Angel Rubio and his son were making a two-hour drive Thursday morning from their home in the St. Louis area to a family cabin remote enough that it’s devoid of cellular service.

“I don’t have to take any (calls or emails),” Rubio said with a chuckle via phone while on that drive. “I can blame everything on it. I can say, ‘Man, sorry, I told you guys, I don’t have any reception.’”

It was fitting that Angel was on this trip alone with his oldest son, Gabriel. They will embark on a more metaphoric journey together next week when Gabriel reports to the Pittsburgh Steelers.

Some 28 years after they selected Angel with a seventh-round draft pick, the Steelers took Gabriel in the sixth round this past Saturday.

Steel, it seems, runs in the Rubio family. But not as much as fire.

Not long after Angel Rubio’s football career ended 19 years ago, he quickly signed up to pursue a career as a firefighter.

Whereas Rubio’s pubic identity to that point was of a larger-than-life professional football player and 300-pound defensive tackle, today he is a different kind of superhero.

Rubio is a captain at Wentzville Fire Protection District in Missouri.

And Gabriel intends to follow his father in that career path.

“Unless he changes it, that’s always been his plan in our discussions that he’s going to play football for as long as he can or for as long as he wants to, and then when he’s ready he’ll retire and get into the fire service,” Angel Rubio said.

“Football players make excellent firefighters.”

The elder Rubio has over 16 years in the profession. He followed his father, who was a firefighter in Oakland, Calif. Gabriel’s official bio for Notre Dame football lists that he intended to major in fire science. Though the program was not offered, Gabriel Rubio graduated with a degree in psychology.

His father and predecessor as a draft pick with the Steelers (though he never appeared in a regular-season games for them), Angel Rubio was part of four NFL teams, the XFL’s Las Vegas Outlaws and four pro arena football teams before moving on at age 31.

All throughout, when someone asked him what his life plans were, the answer was becoming a firefighter. So when he was done with football, Angel Rubio spent the next three years going through both EMS Academy and the Fire Academy.

“It’s something that always appealed to me,” he said. “The camaraderie that you get in the fire service is similar to that of football. When you retire or are done playing, you do miss the intensity. You miss making the plays. You miss the hustle.

“But the No. 1 thing you miss is the locker room. And I’ve been fortunate enough to get into another career that has that same mentality. You are with these workers, these guys and gals, for 24, 48, sometimes 72 hours straight, and you learn to rely on each other and learn to trust one another through hard work, sweat, and quite frankly putting your life on the line. So it’s been fantastic for me.”

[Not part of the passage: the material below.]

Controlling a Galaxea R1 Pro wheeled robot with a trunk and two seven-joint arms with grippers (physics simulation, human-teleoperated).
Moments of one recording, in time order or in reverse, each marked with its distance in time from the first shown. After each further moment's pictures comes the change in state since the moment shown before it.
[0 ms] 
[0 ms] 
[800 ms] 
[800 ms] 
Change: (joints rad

Gabriel has plenty of time to follow through on the firefighting pursuit. For now, he’s a 6-foot-5, 328-pound rookie defensive tackle whom the Steelers believe fits in perfectly in new coordinator Patrick Graham’s defense.

“He plays football the right way,” Graham said after the Steelers drafted Rubio. “He has the right demeanor.”

Sounds like a mindset that might translate as well into playing defensive tackle as it does to firefighting — or a mentality that was learned by example from a father.

Part of a family of five kids — an older sister and three younger brothers — Gabriel was with loved ones (including mom, Theresa) when he got the call from the Steelers that he’d been drafted.

Soon thereafter, during a conference call with Pittsburgh media — some of whom had been around for a similar call when his dad had been picked back in 1998 — Gabriel Rubio talked about what he’d learned from him.

“Effort and persistence are all things that can’t be taught but are great in value,” the younger Rubio said. “Definitely one thing about my game that I’ve always remembered from him is run to and through the pile, not just around it.”

Not surprising, considering the after-football vocation of the man who said it.

“There’s a great correlation between the work ethic that is required for a professional athlete versus the work ethic that’s required to be an outstanding firefighter,” Angel Rubio said. “It requires a strong mind, strong will, strong belief in yourself, commitment to the little things to accomplish a bigger goal. And then a commitment to your teammates to be able to rely on them and believe that they are going to do their job in the same way that you’re going to do your job to accomplish a goal.

“‘A win is a win,’ is what we say in the fire service. It’s the same thing I said when I played football. No matter how it comes, the ultimate goal is to get that W. Both Gabriel and (younger brother) Isaiah (also a college football player) have shared with me that (becoming a firefighter) is what their goal is. And I’ll support them along the way.”